- Description of the task -
Go through the data below line by line and count those containing the word "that". Reply with the count only.

- The data -
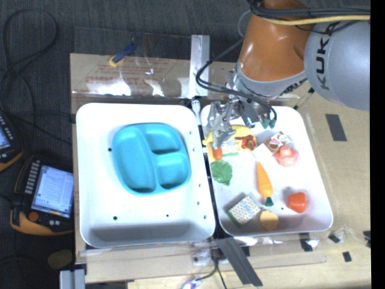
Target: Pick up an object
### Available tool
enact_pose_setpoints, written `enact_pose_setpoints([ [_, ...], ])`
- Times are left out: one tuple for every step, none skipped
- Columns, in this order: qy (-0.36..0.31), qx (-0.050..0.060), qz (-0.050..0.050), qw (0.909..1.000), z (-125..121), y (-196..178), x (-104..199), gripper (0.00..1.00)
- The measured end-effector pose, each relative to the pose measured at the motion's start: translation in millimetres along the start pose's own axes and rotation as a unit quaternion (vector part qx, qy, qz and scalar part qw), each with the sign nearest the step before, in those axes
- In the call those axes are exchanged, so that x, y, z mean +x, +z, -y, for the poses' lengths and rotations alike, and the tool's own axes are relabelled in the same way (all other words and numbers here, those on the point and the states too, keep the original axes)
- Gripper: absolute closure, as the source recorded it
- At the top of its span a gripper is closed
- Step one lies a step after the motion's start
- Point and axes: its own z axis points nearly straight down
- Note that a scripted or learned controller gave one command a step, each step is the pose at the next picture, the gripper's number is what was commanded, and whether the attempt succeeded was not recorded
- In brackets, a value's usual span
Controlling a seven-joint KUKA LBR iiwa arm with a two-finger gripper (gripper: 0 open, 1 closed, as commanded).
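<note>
Toys crowd the right bin [317,179]: carrot [263,180] central, tomato [296,201] at four o'clock. Gripper [224,125] hangs at eleven o'clock over a banana [236,133]; its grasp state is unreadable.

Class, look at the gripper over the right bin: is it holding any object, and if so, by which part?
It cannot be told. The gripper sits low over the yellow piece at the right bin's left end, amid clutter.

Dark grey carpet [150,8] surrounded a tan bench [352,161]. Black cables [24,47] trailed across the floor at left, beside a handheld control pendant [45,191] with a lit screen.
</note>
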Motion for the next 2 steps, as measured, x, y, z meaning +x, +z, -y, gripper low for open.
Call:
enact_pose_setpoints([
  [0.000, 0.002, 0.001, 1.0000, 3, -43, 48, 1.00],
  [0.060, 0.002, 0.001, 0.9982, 38, -21, 110, 1.00],
])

- Result of this task -
2